Starting at the line that contains "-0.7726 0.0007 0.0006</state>", reproduce only the lines through the end of the data, exactly, including both the first and the last; skip the pictures.

(Saved entries)

--

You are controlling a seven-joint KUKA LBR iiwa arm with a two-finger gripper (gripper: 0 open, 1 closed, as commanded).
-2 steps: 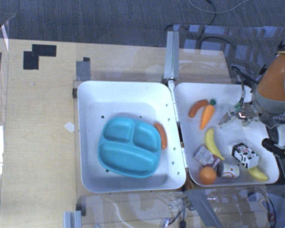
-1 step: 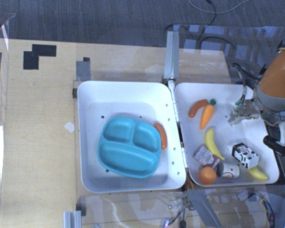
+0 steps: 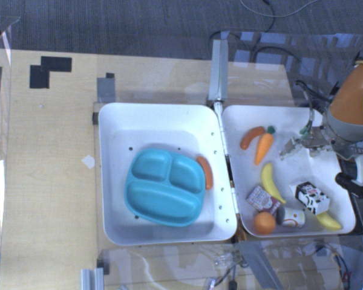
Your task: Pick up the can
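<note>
**Can crowded in the near corner**

I see the gripper over the far part of the right bin, fingers spread and holding nothing. The can lies near the front wall, touching an orange, with a banana and a cow-patterned toy just beside. I'd worry the fingers catch a neighbour or roll the can away.
</note>
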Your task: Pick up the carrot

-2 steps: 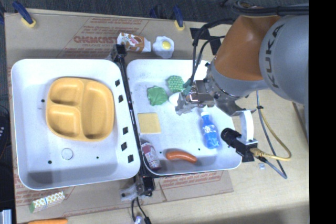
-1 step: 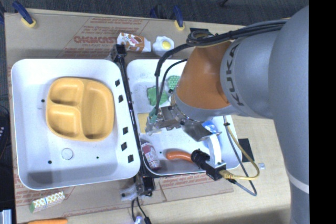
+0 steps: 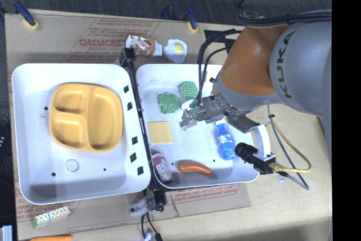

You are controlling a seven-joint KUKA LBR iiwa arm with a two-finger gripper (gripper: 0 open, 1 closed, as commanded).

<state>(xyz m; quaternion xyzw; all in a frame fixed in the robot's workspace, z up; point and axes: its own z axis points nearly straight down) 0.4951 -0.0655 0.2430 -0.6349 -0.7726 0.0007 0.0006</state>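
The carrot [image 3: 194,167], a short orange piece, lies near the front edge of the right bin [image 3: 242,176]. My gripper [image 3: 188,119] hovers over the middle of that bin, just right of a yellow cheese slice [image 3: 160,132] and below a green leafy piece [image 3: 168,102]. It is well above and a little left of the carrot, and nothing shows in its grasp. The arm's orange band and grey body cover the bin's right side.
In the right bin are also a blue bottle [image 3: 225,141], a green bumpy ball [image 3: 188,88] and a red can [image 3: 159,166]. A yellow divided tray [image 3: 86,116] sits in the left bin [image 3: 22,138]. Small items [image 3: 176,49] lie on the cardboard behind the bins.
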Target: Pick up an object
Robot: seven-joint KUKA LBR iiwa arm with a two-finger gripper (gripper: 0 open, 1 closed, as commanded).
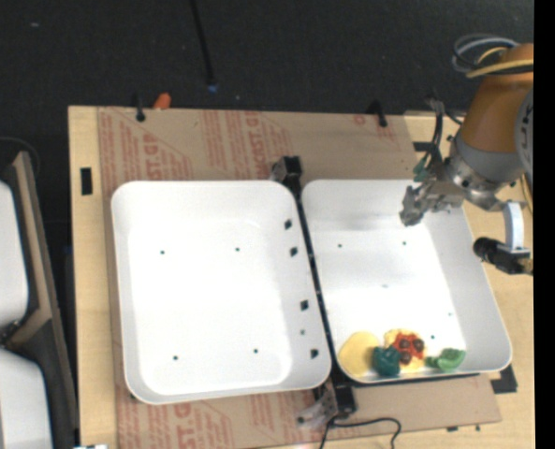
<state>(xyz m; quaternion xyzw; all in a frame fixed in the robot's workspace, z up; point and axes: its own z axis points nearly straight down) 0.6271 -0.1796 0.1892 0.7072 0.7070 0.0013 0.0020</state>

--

● **The completed task**:
<state>(xyz m; quaternion xyzw; all in a frame fixed in the robot's workspace, z up; point and axes: its own z axis points nearly straight down) 0.4951 -0.0655 0.2430 -0.6349 -0.7726 0.0007 0.0006</state>
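The carrot [image 3: 194,167], a short orange piece, lies near the front edge of the right bin [image 3: 242,176]. My gripper [image 3: 188,119] hovers over the middle of that bin, just right of a yellow cheese slice [image 3: 160,132] and below a green leafy piece [image 3: 168,102]. It is well above and a little left of the carrot, and nothing shows in its grasp. The arm's orange band and grey body cover the bin's right side.
In the right bin are also a blue bottle [image 3: 225,141], a green bumpy ball [image 3: 188,88] and a red can [image 3: 159,166]. A yellow divided tray [image 3: 86,116] sits in the left bin [image 3: 22,138]. Small items [image 3: 176,49] lie on the cardboard behind the bins.
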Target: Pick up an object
Robot: seven-joint KUKA LBR iiwa arm with a two-finger gripper (gripper: 0 open, 1 closed, as commanded).
<state>(xyz m; quaternion xyzw; all in a frame fixed in the robot's workspace, z up; point and axes: its own z axis points nearly straight down) 0.6271 -0.1796 0.1892 0.7072 0.7070 0.0013 0.0020</state>

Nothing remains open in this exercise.